* **Your assignment**
All lines of the listing below are to be printed again exactly.
+ + +
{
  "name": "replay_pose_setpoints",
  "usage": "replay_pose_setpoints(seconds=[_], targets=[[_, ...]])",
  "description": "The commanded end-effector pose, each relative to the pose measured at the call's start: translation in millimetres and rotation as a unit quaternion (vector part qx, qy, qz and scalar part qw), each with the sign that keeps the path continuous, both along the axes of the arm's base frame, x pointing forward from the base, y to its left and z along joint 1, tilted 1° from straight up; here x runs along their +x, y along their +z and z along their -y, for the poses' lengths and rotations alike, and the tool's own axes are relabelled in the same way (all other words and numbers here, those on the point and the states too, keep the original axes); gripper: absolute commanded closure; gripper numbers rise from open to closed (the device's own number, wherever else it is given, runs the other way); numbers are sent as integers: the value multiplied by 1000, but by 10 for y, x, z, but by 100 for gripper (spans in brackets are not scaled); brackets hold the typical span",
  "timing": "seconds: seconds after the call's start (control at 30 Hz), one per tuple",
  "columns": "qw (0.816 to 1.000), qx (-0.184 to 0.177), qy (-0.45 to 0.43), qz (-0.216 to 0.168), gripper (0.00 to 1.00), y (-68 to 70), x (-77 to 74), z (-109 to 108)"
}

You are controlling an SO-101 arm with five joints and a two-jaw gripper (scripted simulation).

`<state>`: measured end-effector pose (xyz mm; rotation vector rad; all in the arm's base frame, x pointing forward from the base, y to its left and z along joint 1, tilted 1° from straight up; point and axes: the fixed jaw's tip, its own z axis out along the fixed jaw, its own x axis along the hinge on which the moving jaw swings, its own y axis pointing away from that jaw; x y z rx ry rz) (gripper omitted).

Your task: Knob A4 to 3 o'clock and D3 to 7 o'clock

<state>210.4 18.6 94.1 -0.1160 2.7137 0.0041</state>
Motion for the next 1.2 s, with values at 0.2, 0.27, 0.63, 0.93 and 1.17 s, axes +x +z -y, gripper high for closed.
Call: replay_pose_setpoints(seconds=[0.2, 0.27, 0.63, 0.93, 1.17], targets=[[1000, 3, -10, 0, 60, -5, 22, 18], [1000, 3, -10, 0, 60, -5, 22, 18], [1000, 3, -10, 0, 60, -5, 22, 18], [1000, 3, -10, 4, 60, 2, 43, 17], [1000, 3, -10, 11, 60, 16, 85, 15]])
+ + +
* **Answer**
{
  "name": "replay_pose_setpoints",
  "usage": "replay_pose_setpoints(seconds=[_], targets=[[_, ...]])",
  "description": "The commanded end-effector pose, each relative to the pose measured at the call's start: translation in millimetres and rotation as a unit quaternion (vector part qx, qy, qz and scalar part qw), each with the sign that keeps the path continuous, both along the axes of the arm's base frame, x pointing forward from the base, y to its left and z along joint 1, tilted 1° from straight up; here x runs along their +x, y along their +z and z along their -y, for the poses' lengths and rotations alike, and the tool's own axes are relabelled in the same way (all other words and numbers here, those on the point and the states too, keep the original axes); gripper: absolute commanded closure; gripper numbers rise from open to closed (the device's own number, wherever else it is given, runs the other way); numbers are sent as integers: the value multiplied by 1000, but by 10 for y, x, z, but by 100 for gripper (spans in brackets are not scaled); brackets hold the typical span",
  "timing": "seconds: seconds after the call's start (control at 30 Hz), one per tuple",
  "columns": "qw (0.816 to 1.000), qx (-0.184 to 0.177), qy (-0.45 to 0.43), qz (-0.216 to 0.168), gripper (0.00 to 1.00), y (-68 to 70), x (-77 to 74), z (-109 to 108)"
}

You are controlling an SO-101 arm with five joints and a two-jaw gripper (scripted simulation).

`<state>`: measured end-effector pose (xyz mm; rotation vector rad; all in the arm's base frame, x pointing forward from the base, y to its left and z along joint 1, tilted 1° from straight up; point and axes: the fixed jaw's tip, its own z axis out along the fixed jaw, its own x axis along the hinge on which the moving jaw swings, its own y axis pointing away from that jaw; x y z rx ry rz) (gripper omitted).

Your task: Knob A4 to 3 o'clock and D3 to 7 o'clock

<state>210.4 18.6 94.1 -0.1160 2.7137 0.0041</state>
Motion for the next 1.2 s, with values at 0.2, 0.27, 0.63, 0.93 and 1.17 s, axes +x +z -y, gripper high for closed.
Call: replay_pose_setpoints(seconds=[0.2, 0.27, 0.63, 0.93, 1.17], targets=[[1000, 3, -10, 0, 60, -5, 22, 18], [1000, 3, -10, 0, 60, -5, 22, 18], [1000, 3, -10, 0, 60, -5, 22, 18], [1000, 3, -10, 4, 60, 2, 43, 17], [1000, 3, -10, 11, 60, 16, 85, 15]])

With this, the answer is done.